— What to work on —
Write the lines below out exactly, dropping each picture.

— Raw data —

************

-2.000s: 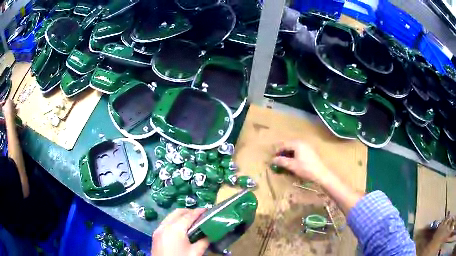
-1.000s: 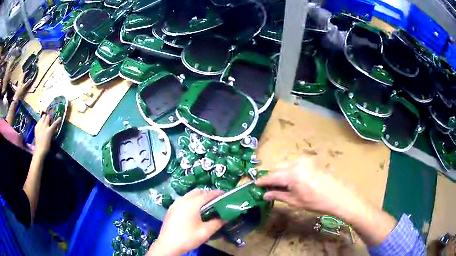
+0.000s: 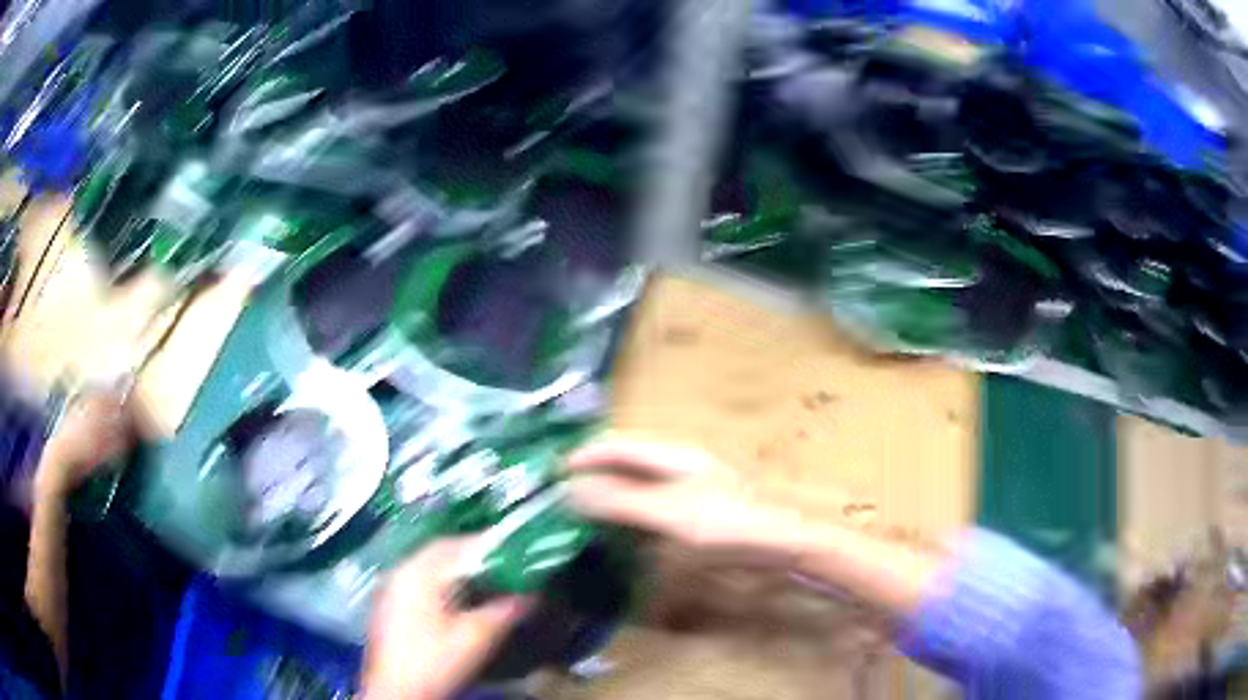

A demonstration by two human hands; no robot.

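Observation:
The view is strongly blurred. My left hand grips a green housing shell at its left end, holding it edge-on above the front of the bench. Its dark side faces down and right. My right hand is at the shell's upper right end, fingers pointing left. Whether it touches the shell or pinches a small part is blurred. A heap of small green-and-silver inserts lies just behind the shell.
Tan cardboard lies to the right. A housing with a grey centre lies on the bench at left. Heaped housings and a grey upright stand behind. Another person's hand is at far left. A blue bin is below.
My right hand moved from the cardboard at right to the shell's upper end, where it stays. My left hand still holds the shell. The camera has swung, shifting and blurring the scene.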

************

— Solution for this task —
-2.000s: 
-1.000s: 
+0.000s: 

A demonstration by two human hands; no robot.

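Observation:
The view is strongly blurred. My left hand grips a green housing shell at its left end, holding it edge-on above the front of the bench. Its dark side faces down and right. My right hand is at the shell's upper right end, fingers pointing left. Whether it touches the shell or pinches a small part is blurred. A heap of small green-and-silver inserts lies just behind the shell.
Tan cardboard lies to the right. A housing with a grey centre lies on the bench at left. Heaped housings and a grey upright stand behind. Another person's hand is at far left. A blue bin is below.
My right hand moved from the cardboard at right to the shell's upper end, where it stays. My left hand still holds the shell. The camera has swung, shifting and blurring the scene.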

No additional response is needed to complete this exercise.